__What to do__.
Restate word for word every line from the top of the data below down through the line that holds "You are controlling".

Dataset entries
━━━━━━━━━━━━━━━━

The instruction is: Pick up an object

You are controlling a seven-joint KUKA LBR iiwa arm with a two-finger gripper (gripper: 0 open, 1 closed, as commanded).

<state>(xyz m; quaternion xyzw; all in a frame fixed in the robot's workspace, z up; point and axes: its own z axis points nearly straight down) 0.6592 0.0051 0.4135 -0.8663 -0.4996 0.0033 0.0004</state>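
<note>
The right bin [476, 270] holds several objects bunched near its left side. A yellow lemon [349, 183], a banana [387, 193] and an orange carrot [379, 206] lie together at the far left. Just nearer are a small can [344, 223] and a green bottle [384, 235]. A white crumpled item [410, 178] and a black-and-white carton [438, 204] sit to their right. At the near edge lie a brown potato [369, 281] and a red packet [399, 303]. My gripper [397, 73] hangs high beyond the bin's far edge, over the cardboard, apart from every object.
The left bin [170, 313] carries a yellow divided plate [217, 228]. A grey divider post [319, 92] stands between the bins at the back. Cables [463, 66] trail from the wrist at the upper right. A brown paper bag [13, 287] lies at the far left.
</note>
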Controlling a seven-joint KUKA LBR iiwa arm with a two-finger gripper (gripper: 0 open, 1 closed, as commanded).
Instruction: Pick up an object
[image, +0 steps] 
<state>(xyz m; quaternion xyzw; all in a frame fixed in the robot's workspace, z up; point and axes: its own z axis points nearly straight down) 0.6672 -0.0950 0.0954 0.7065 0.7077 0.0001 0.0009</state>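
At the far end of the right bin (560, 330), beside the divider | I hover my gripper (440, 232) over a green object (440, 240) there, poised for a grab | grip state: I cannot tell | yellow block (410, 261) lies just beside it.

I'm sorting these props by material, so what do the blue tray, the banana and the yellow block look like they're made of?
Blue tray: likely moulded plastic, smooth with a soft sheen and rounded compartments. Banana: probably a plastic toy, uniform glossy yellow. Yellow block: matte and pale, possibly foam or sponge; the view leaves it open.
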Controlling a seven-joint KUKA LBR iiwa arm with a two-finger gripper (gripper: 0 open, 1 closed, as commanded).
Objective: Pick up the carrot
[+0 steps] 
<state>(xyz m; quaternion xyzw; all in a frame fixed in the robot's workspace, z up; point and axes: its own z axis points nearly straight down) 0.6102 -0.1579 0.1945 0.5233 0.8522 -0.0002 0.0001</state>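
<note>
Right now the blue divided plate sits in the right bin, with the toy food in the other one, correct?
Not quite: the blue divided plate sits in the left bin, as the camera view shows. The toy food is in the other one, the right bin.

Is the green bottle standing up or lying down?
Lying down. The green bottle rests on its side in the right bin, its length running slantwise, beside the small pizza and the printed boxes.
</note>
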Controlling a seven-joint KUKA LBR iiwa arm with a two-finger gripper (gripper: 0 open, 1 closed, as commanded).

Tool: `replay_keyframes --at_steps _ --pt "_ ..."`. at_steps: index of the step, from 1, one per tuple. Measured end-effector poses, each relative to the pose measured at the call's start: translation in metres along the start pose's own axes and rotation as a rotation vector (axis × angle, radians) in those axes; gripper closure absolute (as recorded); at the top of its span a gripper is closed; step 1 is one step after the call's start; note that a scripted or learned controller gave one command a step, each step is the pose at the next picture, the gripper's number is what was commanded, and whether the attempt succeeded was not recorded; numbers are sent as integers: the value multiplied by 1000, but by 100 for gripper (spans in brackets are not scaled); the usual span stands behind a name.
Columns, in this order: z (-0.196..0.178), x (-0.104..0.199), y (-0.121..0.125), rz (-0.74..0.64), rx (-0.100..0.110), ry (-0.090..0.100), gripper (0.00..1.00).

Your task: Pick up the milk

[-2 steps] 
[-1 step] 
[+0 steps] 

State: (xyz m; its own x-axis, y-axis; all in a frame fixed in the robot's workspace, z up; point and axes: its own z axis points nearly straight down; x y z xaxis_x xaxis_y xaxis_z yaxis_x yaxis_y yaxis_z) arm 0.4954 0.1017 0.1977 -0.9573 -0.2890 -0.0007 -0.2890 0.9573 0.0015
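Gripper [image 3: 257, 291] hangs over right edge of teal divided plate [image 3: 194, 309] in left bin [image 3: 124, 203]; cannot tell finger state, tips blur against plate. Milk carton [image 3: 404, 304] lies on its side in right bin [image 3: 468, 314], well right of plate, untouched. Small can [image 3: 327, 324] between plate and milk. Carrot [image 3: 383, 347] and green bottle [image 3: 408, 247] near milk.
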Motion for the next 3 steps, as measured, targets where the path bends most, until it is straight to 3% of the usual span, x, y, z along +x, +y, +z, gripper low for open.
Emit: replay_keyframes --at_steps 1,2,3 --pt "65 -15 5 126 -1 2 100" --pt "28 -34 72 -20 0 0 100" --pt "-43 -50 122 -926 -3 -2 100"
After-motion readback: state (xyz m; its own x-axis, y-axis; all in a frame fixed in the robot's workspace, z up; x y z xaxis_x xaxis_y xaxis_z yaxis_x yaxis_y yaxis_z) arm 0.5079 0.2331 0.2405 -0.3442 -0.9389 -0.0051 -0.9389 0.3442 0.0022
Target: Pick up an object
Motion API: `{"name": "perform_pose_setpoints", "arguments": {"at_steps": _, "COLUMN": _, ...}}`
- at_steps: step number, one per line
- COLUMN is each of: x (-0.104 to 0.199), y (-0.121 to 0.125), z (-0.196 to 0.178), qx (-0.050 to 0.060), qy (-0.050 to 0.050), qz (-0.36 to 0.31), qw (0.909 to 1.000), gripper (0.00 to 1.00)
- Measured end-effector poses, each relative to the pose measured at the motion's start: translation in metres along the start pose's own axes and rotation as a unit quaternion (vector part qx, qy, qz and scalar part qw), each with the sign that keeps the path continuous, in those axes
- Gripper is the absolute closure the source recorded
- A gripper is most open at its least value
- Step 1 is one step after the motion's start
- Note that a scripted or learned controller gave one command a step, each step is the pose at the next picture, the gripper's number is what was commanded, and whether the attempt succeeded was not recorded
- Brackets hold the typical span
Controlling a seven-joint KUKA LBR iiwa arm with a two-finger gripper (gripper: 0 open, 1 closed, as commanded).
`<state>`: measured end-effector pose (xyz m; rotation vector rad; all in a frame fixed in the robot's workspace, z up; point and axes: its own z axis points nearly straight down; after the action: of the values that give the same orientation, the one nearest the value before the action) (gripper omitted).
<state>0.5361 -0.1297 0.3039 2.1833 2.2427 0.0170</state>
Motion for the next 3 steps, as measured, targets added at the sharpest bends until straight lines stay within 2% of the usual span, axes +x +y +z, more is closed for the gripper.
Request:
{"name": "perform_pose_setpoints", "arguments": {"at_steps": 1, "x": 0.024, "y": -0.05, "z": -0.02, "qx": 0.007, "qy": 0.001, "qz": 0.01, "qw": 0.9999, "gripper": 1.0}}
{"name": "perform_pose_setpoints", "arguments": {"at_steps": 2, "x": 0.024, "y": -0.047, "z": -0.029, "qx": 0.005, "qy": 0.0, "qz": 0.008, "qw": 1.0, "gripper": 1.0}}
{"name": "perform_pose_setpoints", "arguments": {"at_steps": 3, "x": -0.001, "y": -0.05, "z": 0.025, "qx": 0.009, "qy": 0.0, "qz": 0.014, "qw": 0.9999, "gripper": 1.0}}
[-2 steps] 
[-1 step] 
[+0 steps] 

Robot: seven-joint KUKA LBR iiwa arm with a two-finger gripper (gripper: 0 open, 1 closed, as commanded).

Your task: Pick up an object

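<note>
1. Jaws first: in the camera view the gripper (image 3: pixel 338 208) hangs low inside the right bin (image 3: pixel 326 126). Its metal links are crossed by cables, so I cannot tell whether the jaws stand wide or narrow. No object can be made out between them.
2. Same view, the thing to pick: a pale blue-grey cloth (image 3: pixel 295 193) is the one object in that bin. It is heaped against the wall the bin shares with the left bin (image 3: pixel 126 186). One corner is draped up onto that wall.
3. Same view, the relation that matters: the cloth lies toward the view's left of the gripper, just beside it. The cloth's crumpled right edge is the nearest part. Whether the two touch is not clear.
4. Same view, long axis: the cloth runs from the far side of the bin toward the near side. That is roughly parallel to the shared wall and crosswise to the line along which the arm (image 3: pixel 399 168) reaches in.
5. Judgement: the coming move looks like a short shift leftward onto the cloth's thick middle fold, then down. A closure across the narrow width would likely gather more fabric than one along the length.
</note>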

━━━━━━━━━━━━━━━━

__Solution to this task__.
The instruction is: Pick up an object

You are controlling a seven-joint KUKA LBR iiwa arm with a two-finger gripper (gripper: 0 open, 1 closed, as commanded).

No further output is required, since the answer is complete.